Venkata Manem, Applied Math, University of Waterloo
Several scientific and technological advancements in radiation oncology have resulted in dramatic improvements in dose conformity and delivery to the target volumes using external beam radiation therapy (EBRT). However, radiation therapy acts as a double-edged sword leading to drastic side-effects, one of them being secondary malignant neoplasms in cancer survivors. The latency time for the occurrence of second cancers is around 10-20 years. Therefore, it is very important to evaluate the risks associated with various types of clinically relevant radiation treatment protocols, to minimize the second cancer risks to critical structures without impairing treatment to the primary tumor volume. A widely used biologically motivated model (known as the initiation-inactivation-proliferation model) with heterogeneous dose volume distributions of Hodgkin's lymphoma survivors is used to evaluate the excess relative risks (ERR). There has been a paradigm shift in radiation therapy from purely photon therapy to other particle therapies in cancer treatments. The extension of the model to include the dependence of linear energy transfer (LET) on the radio-biological parameters and mutation rate for charged particle therapy is discussed. Due to the increase in the use of combined modality regimens to treat several cancers, it is extremely important to evaluate the second cancer risks associated with these anti-cancer therapies. The extension of the model to include chemotherapy induced effects is also discussed. There have been several clinical studies on early and late relapses of cancerous tumors. A tumor control probability (TCP) model with recurrence dynamics in conjunction with the second cancer model is developed in order to enable design of efficient radiation regimens to increase the tumor control probability and relapse time, and at the same time decrease secondary cancer risks.

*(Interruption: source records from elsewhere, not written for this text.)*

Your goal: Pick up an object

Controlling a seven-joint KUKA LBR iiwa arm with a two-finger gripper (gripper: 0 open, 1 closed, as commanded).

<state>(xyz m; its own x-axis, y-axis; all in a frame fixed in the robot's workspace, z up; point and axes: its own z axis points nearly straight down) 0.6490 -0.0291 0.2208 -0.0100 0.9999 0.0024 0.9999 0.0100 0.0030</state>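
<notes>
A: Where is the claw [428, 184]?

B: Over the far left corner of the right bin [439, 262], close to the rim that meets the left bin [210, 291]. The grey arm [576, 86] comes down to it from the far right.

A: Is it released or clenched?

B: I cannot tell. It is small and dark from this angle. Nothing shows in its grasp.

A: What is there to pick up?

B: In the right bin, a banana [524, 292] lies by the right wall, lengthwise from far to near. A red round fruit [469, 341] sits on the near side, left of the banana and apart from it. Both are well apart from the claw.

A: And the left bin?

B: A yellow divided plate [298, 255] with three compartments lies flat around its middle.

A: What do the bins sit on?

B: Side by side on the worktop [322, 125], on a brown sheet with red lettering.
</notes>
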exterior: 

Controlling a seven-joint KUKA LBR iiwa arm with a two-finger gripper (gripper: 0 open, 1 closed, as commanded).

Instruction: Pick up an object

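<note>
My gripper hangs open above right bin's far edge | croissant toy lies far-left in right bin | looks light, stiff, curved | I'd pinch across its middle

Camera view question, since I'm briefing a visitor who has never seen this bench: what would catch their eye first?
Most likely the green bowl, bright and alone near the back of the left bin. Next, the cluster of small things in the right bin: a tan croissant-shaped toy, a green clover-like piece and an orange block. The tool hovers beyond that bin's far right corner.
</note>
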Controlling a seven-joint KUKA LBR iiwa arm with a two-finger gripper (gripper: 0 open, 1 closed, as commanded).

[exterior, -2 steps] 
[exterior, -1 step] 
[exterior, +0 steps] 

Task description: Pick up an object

Evolutionary dynamics has played an important role in modeling cancer progression of primary cancers. Spatial models of evolutionary dynamics are considered to be more appropriate to understand cancer progression for obvious reasons. In this context, a spatial evolutionary framework on lattices and unstructured meshes is developed to investigate the effect of cellular motility on the fixation probability. In the later part of this work, this model is extended to incorporate random fitness distributions into the lattices to explore the dynamics of invasion probability in the presence and absence of migration.